La inflamación de la vejiga o cistitis es un trastorno muy común en la mujer y, dado que genera dolor y sensación de ardor, es uno de los problemas que afectan a la vida sexual.

Se trata de una infección bacteriana que se caracteriza por el deseo continuo de orinar, incluso cuando no hay suficiente líquido para expulsar. Otros síntomas son:

  • Flujo vaginal blanquecino, muchas veces de predominio matutino.
  • Dolor al orinar.
  • Picor en la zona.

¿Cómo solucionarlo?

  • Necesitarás tratamientos antibióticos prescritos por tu médico para combatir los microorganismos que causan la infección.
  • Es primordial mejorar los hábitos de alimentación e incrementar el consumo de líquidos.
  • También es beneficioso ingerir infusiones o jugos con propiedades diuréticas.

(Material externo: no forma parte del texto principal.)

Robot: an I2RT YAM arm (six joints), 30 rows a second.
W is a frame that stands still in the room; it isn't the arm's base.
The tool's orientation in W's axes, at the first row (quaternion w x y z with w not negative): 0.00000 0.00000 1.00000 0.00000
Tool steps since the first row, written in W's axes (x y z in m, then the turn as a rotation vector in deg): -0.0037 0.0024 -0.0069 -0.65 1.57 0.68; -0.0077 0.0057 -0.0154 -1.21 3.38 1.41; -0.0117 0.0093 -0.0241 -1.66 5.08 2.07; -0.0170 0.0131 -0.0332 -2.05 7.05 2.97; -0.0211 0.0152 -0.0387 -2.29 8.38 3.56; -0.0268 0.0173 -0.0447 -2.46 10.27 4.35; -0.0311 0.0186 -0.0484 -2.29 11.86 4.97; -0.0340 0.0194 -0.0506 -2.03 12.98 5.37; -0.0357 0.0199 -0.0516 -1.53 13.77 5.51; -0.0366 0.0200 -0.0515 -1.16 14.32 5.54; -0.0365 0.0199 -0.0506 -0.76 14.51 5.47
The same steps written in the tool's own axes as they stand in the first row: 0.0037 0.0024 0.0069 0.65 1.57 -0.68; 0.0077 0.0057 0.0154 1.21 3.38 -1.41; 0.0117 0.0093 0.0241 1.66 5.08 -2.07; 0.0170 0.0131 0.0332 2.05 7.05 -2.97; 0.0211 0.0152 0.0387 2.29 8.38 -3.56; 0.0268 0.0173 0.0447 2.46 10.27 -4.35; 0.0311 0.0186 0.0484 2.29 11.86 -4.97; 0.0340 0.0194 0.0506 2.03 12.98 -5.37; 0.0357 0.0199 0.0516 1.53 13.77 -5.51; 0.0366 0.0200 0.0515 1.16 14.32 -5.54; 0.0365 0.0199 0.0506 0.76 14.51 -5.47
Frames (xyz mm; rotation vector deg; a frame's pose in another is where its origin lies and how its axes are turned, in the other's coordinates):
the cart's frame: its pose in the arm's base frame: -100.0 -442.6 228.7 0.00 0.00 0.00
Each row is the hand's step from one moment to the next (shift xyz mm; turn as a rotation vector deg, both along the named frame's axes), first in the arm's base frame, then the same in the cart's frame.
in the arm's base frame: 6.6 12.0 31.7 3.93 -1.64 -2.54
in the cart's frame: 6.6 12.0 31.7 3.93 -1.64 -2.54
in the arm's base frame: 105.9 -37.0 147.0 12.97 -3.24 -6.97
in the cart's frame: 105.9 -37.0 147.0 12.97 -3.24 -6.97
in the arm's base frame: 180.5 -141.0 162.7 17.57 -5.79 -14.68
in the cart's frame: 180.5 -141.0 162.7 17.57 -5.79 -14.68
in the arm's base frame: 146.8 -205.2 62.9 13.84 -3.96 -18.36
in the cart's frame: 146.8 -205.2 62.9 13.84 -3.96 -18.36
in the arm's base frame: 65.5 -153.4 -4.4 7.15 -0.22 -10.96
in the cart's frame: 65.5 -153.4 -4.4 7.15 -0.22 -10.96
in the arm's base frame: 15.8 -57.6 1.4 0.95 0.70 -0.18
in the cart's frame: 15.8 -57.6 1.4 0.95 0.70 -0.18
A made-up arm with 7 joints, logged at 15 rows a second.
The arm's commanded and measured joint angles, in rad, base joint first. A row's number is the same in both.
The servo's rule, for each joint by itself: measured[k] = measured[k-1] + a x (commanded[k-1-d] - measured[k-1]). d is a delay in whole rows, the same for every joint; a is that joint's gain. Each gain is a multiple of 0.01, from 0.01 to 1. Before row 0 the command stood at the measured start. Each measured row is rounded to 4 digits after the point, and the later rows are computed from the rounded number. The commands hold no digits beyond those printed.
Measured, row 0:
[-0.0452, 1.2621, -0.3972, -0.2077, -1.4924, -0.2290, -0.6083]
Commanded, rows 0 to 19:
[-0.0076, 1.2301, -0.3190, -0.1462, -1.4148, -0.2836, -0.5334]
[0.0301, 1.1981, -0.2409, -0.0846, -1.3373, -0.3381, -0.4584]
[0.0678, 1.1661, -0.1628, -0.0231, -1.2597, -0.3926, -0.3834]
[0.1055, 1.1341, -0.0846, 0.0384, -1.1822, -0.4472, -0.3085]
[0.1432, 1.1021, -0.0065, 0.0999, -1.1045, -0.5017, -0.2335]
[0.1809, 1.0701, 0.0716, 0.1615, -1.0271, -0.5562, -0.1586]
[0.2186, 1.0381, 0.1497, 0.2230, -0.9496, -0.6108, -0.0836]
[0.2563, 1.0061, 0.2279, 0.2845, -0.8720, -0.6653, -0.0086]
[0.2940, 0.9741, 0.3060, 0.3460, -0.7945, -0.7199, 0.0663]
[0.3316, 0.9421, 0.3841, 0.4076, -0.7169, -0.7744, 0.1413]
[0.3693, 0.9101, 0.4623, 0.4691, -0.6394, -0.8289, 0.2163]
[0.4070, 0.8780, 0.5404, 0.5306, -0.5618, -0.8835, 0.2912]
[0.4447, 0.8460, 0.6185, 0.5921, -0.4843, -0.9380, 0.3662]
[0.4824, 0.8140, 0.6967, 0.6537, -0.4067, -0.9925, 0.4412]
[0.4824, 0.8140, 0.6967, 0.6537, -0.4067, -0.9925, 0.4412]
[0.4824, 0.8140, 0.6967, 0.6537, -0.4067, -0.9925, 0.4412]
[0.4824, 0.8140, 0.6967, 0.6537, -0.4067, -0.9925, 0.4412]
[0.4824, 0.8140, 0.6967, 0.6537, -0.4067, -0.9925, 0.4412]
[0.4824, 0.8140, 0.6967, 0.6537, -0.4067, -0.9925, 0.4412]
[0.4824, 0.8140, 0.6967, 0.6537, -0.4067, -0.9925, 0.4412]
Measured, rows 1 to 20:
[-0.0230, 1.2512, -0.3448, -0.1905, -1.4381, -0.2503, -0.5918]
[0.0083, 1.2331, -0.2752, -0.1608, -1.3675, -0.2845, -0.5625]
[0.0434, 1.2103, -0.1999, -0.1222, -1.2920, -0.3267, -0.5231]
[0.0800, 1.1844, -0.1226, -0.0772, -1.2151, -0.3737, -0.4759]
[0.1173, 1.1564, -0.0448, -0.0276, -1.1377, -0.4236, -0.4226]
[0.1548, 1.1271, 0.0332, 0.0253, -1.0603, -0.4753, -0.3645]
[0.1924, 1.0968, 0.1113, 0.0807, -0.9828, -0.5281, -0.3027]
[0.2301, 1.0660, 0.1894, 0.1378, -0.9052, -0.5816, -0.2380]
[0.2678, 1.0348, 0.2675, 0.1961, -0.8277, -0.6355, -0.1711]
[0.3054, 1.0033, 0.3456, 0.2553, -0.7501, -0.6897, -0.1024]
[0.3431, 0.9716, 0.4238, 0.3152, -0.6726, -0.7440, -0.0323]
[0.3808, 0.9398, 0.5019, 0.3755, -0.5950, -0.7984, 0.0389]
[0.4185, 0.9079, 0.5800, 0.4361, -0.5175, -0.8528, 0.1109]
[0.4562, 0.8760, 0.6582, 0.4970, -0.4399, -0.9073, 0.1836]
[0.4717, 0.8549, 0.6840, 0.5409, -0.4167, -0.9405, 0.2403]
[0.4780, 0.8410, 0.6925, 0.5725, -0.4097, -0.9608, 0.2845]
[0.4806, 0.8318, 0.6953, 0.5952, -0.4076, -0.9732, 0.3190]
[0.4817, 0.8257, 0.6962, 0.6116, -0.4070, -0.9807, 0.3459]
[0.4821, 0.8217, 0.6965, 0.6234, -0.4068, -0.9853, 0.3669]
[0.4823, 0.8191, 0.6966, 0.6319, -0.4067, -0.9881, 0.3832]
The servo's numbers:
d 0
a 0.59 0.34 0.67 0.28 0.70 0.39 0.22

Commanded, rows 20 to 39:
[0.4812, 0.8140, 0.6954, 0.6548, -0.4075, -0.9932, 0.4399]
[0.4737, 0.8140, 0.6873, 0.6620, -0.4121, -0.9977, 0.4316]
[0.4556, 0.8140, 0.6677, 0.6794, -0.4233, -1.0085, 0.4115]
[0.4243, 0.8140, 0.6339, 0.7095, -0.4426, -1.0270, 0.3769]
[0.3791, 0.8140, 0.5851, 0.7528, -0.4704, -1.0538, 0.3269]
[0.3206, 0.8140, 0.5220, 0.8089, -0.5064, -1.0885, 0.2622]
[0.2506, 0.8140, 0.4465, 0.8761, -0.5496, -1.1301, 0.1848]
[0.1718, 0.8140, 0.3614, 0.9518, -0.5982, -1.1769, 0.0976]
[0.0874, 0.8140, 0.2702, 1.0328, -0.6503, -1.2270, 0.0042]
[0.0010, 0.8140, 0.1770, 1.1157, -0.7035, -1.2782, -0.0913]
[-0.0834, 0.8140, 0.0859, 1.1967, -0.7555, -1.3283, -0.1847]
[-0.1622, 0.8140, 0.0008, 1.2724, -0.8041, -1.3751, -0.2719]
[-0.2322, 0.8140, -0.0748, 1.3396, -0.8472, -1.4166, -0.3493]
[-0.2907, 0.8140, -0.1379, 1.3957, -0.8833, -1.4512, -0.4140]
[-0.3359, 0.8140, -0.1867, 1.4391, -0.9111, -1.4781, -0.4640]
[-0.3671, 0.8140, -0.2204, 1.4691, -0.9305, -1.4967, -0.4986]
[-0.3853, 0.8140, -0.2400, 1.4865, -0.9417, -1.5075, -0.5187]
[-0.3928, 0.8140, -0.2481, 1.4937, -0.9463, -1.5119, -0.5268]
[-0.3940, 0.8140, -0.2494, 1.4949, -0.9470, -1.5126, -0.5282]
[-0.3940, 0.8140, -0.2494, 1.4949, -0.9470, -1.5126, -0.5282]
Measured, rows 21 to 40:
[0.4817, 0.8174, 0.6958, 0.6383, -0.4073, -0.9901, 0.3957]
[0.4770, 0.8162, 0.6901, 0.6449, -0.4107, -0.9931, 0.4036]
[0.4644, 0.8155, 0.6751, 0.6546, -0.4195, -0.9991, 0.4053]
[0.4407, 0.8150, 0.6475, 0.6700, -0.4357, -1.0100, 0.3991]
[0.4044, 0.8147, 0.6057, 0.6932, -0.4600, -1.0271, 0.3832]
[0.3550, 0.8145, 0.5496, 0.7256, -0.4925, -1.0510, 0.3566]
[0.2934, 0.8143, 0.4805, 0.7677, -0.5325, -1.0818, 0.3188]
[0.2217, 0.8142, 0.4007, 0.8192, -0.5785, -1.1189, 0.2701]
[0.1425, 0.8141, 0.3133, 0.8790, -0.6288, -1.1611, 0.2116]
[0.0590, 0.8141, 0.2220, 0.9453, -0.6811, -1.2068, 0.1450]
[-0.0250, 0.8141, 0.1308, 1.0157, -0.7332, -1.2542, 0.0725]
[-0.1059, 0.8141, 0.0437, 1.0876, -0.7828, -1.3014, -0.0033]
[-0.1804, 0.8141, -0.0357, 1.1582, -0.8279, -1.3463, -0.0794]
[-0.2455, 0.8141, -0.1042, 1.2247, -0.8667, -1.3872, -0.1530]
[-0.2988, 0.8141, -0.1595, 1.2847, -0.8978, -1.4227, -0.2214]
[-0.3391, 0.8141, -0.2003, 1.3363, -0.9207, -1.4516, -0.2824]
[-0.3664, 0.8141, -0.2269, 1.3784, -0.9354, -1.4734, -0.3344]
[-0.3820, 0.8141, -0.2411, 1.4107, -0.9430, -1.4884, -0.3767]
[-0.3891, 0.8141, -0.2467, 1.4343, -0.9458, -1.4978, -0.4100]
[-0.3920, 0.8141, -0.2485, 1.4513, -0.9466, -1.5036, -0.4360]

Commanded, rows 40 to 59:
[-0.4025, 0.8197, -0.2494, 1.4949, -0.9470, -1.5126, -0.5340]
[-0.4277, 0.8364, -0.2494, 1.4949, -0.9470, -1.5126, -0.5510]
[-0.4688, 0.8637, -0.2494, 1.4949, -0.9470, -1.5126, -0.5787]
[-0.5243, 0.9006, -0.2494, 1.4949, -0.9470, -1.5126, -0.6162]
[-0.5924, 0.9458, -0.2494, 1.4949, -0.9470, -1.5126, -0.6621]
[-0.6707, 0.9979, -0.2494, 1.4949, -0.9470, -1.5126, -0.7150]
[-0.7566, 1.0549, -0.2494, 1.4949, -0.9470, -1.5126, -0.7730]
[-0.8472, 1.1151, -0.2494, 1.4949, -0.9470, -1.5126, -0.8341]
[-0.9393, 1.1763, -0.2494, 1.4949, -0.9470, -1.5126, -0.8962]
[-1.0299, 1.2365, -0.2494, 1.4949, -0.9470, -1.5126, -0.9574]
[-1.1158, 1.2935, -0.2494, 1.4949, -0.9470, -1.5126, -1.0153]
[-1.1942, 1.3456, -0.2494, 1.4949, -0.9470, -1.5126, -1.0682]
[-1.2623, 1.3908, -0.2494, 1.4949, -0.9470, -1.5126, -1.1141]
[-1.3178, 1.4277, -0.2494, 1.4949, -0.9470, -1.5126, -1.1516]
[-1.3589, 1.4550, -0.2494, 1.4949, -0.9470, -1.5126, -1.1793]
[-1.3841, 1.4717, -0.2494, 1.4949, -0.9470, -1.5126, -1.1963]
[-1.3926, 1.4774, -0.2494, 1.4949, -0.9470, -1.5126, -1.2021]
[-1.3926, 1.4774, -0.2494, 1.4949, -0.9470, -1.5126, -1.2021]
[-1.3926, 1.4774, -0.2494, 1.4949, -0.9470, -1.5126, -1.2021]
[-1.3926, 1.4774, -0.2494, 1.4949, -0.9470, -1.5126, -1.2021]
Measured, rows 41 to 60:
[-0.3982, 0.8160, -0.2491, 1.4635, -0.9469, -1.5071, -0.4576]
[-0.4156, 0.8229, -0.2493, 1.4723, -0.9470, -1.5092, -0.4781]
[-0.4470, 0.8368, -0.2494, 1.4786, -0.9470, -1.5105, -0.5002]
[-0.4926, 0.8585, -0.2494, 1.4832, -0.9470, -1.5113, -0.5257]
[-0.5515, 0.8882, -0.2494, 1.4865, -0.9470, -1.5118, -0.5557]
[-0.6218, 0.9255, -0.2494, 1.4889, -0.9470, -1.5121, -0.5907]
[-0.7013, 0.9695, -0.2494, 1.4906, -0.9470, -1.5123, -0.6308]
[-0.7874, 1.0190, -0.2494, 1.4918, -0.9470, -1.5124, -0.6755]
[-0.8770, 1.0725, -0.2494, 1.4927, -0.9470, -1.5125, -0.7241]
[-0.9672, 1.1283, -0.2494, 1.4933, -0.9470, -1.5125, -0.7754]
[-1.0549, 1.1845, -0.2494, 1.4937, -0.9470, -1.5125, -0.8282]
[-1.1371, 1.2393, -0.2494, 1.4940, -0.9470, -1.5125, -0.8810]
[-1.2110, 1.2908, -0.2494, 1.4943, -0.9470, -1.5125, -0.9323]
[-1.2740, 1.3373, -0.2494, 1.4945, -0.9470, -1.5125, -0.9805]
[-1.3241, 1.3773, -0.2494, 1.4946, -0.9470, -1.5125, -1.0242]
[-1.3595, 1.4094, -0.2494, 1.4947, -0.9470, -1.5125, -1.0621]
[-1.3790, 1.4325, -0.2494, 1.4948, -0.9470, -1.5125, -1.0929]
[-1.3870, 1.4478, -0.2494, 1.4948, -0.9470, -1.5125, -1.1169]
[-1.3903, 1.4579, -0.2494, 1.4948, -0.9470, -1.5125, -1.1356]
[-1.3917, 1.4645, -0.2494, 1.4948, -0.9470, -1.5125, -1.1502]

Es imprescindible tratar esta infección de manera correcta con la pauta que indique el médico, pues puede trasmitirse a la pareja y ocasionar complicaciones graves para ambos.

Conclusión

Como mujeres, debemos ser conscientes de todas estas condiciones y su papel en el desempeño sexual.En caso de padecer alguna, lo mejor es  buscar ayuda ginecológica antes de que se presenten otras complicaciones.